First is the question of privatization--or claiming, naming, and ownership. Any monetization of life forms, body parts, or the chemistry of our DNA always raises ethical concerns. Particularly as filtered through the lens of race, our unprecedented technological revolution in concert with the explosive industrialization of life sciences begs for careful attention to matters of relativized value, branding as exclusion, profit as extractive, data-mining as invasive, commodification as objectifying.

Second is the issue of what Dorothy Roberts referred to as punitive governance and what Alexandra Stern called out as a problem of triumphalist master narratives. This discussion imbricates forensic handling and uses of genetic material; and also how socially-constructed hierarchies become superimposed upon ostensibly neutral biological terrain. Hubristic assumptions about intelligence, disability, contamination, and eugenics can have serious legal consequence if they underwrite rules about criminal propensity, educational opportunity, or civil segregation.

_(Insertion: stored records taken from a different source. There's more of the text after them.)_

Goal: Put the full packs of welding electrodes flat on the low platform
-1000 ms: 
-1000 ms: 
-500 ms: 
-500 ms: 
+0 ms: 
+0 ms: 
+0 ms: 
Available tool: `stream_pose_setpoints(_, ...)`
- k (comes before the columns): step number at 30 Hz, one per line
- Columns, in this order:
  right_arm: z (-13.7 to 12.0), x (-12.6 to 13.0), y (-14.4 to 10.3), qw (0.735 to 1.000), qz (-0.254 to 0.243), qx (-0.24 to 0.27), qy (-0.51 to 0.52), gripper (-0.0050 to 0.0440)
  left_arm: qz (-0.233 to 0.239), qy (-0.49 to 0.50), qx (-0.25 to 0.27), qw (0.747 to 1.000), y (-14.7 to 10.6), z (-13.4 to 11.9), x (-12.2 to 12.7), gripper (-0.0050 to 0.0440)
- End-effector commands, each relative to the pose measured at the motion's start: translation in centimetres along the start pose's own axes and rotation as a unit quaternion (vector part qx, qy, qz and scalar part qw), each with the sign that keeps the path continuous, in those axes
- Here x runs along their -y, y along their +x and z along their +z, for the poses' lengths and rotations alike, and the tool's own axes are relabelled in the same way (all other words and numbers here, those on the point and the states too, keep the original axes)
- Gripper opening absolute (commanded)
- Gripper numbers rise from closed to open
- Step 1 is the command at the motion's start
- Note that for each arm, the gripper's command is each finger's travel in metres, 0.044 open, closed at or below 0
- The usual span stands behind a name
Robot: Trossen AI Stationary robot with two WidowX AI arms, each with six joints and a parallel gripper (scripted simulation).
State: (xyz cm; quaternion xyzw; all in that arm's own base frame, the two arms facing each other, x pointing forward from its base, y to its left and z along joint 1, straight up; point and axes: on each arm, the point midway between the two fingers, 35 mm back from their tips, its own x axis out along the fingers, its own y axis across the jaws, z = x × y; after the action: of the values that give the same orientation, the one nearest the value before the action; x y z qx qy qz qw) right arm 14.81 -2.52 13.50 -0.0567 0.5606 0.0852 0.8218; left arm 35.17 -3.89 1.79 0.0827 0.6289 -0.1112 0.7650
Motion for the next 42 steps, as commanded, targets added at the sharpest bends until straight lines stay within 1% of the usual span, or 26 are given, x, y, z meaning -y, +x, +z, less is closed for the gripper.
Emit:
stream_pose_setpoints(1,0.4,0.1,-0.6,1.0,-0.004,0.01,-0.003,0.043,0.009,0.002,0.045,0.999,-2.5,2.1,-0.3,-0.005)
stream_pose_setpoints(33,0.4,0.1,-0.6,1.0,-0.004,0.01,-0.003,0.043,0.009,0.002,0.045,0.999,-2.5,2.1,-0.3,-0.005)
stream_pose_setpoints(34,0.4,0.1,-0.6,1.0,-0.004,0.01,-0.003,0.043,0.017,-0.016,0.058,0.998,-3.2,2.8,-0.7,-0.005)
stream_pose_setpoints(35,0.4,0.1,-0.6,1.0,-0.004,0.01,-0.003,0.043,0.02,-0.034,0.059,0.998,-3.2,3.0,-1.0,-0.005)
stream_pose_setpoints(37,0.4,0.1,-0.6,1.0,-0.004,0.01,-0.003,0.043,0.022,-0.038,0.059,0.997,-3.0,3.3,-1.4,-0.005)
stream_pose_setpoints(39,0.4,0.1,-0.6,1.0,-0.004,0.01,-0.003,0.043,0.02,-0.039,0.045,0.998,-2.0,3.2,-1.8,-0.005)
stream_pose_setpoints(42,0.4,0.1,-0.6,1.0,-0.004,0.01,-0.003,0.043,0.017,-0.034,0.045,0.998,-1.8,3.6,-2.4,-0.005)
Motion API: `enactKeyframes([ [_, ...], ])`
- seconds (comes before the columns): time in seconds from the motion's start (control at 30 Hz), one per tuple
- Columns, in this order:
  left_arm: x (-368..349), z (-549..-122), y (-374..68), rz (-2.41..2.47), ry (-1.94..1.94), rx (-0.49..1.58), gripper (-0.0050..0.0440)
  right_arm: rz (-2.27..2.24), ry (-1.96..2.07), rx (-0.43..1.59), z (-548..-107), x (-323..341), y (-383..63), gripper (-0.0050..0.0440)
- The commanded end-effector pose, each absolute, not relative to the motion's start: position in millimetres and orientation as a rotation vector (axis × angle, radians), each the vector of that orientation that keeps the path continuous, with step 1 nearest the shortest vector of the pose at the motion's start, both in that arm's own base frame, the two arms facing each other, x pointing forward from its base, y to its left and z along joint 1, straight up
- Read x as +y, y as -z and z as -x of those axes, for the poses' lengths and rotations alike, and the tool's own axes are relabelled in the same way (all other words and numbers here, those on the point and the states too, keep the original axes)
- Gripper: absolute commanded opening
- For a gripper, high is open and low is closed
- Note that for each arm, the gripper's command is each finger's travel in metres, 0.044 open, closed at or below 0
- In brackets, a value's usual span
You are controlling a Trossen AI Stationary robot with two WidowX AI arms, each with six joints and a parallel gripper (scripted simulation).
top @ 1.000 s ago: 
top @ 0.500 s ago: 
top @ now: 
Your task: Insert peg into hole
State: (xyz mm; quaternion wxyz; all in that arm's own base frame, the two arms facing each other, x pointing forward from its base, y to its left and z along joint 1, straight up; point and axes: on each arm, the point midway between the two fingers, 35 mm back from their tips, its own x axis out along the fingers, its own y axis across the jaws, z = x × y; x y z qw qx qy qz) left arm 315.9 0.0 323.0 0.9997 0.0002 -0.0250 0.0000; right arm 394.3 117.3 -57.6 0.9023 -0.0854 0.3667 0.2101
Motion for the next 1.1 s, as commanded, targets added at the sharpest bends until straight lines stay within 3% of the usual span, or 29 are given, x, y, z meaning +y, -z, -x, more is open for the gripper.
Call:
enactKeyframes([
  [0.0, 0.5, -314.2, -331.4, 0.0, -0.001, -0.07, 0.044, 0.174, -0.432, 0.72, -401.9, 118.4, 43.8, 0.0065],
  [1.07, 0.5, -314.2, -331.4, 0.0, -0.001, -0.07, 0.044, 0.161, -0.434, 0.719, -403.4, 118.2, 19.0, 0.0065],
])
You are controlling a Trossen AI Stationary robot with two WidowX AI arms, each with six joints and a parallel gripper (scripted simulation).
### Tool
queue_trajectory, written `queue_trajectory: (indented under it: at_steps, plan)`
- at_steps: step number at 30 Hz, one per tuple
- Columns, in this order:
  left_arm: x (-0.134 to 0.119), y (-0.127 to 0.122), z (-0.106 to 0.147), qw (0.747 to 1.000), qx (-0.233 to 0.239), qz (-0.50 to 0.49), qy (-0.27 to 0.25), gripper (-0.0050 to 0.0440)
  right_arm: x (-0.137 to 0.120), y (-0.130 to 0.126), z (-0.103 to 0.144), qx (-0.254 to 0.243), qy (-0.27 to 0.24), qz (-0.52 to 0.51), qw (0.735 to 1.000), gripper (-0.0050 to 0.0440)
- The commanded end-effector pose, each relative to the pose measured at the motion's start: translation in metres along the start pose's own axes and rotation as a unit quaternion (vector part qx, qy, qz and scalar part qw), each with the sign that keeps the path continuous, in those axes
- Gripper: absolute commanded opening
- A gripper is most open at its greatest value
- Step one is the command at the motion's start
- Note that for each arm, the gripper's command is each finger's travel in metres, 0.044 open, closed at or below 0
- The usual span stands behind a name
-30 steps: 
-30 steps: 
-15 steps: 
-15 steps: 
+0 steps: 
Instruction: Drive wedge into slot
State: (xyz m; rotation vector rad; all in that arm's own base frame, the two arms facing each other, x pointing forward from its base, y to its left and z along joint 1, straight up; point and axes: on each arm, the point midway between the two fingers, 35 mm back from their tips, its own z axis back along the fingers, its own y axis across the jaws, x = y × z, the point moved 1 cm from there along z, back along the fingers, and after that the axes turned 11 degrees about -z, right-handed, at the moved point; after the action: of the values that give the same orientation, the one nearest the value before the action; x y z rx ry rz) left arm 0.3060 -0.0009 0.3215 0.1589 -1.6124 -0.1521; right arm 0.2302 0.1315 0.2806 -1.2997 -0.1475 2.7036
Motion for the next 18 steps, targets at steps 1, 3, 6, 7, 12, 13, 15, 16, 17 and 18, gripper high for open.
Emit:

Third is the complex unwieldiness of “race” itself: so reductively productive, contagious yet inert, intersectional yet exclusionary, plastic yet intractable, narrowly construed yet capaciously inscribed, magically invoked yet technologically layered, so unnaturally natural, so hypervisible, hidden and haunting.

. . .

In the United States, we think of ourselves as “inalienably righted.” Yet when race, gender, disability, criminality, and class are exploited for the lowest common denominator, and played against one another with the speed and sophistication as they have been in our cyber-culture, the supposedly neutral citadels of science, and ultimately public health writ large, are surely not immune. Furthermore, there is a pronounced tension between contract's sloshy alienations and the Constitutional right to have rights. A rather siloed, consumerist set of mind is pervasive in our culture. But such a mindset is an inadequate and ultimately hubristic stance when sitting on the brink of a technological revolution permitting ever-greater “efficiencies” of transformative body alteration, “designer babies,” and germ line (or heritable) modification. This points to our work going forward: we must begin to excavate the ethical, legal, and social implications of our incautious yet far-reaching proprietary exploitations--of traits, of reproduction, of identity, and of citizenship. We must begin to have some thoughtful normative account of whether and to what degree incoherent pockets of private profitability and fears of biologized securitization will continue to map the collective face of our nation, or even the fate of our species.